▸ To do
Give every line of the material again, exactly as written.

· · ·

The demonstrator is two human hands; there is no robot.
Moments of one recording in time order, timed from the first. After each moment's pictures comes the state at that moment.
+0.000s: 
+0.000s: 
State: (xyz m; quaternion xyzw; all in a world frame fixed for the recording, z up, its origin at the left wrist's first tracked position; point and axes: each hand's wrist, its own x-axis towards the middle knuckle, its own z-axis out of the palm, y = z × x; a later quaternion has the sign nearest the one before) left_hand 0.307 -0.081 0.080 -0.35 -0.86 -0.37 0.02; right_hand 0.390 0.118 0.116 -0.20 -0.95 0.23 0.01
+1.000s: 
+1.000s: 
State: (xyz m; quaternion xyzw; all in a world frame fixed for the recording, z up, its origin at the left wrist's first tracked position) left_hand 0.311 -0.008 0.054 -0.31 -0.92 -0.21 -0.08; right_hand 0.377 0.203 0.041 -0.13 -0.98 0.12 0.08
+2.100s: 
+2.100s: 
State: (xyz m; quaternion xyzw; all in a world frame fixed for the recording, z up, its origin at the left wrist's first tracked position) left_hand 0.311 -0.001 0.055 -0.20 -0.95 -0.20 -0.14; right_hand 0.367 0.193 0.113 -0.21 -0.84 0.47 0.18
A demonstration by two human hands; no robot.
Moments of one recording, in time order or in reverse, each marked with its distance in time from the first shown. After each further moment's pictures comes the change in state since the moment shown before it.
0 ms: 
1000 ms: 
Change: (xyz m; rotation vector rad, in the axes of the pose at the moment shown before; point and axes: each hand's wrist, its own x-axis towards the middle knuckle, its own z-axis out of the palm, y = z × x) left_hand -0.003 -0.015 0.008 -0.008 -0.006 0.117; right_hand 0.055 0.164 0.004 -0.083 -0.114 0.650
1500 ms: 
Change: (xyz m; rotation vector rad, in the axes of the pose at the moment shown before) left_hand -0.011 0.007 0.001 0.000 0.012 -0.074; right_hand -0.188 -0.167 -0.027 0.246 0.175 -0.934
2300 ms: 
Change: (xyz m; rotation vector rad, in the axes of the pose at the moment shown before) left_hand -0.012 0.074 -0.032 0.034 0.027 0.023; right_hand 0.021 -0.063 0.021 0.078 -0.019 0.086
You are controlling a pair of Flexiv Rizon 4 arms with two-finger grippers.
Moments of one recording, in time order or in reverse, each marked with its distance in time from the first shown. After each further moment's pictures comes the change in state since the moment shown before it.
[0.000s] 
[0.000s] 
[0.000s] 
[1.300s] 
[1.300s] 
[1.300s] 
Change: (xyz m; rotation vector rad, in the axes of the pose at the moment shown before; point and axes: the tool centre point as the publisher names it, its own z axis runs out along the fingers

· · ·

▸ Exercise solution
The demonstrator is two human hands; there is no robot.
Moments of one recording in time order, timed from the first. After each moment's pictures comes the state at that moment.
+0.000s: 
+0.000s: 
State: (xyz m; quaternion xyzw; all in a world frame fixed for the recording, z up, its origin at the left wrist's first tracked position; point and axes: each hand's wrist, its own x-axis towards the middle knuckle, its own z-axis out of the palm, y = z × x; a later quaternion has the sign nearest the one before) left_hand 0.307 -0.081 0.080 -0.35 -0.86 -0.37 0.02; right_hand 0.390 0.118 0.116 -0.20 -0.95 0.23 0.01
+1.000s: 
+1.000s: 
State: (xyz m; quaternion xyzw; all in a world frame fixed for the recording, z up, its origin at the left wrist's first tracked position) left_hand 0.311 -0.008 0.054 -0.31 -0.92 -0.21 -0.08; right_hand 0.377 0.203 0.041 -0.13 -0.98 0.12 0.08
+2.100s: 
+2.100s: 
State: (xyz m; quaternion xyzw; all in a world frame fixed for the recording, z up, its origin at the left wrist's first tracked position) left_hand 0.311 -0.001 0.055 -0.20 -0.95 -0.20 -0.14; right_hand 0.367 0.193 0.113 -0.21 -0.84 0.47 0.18
A demonstration by two human hands; no robot.
Moments of one recording, in time order or in reverse, each marked with its distance in time from the first shown. After each further moment's pictures comes the change in state since the moment shown before it.
0 ms: 
1000 ms: 
Change: (xyz m; rotation vector rad, in the axes of the pose at the moment shown before; point and axes: each hand's wrist, its own x-axis towards the middle knuckle, its own z-axis out of the palm, y = z × x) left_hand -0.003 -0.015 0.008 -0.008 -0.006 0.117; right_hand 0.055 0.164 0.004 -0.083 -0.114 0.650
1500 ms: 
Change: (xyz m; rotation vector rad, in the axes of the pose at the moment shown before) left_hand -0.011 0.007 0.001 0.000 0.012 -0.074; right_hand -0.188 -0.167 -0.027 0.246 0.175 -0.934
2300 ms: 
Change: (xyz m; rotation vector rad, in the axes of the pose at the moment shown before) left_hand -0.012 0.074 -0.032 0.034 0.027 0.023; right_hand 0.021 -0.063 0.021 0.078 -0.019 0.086
You are controlling a pair of Flexiv Rizon 4 arms with two-finger grippers.
Moments of one recording, in time order or in reverse, each marked with its distance in time from the first shown. After each further moment's pictures comes the change in state since the moment shown before it.
[0.000s] 
[0.000s] 
[0.000s] 
[1.300s] 
[1.300s] 
[1.300s] 
Change: (xyz m; rotation vector rad, in the axes of the pose at the moment shown before; point and axes: the tool centre point as the publisher names it, its own z axis runs out along the fingers

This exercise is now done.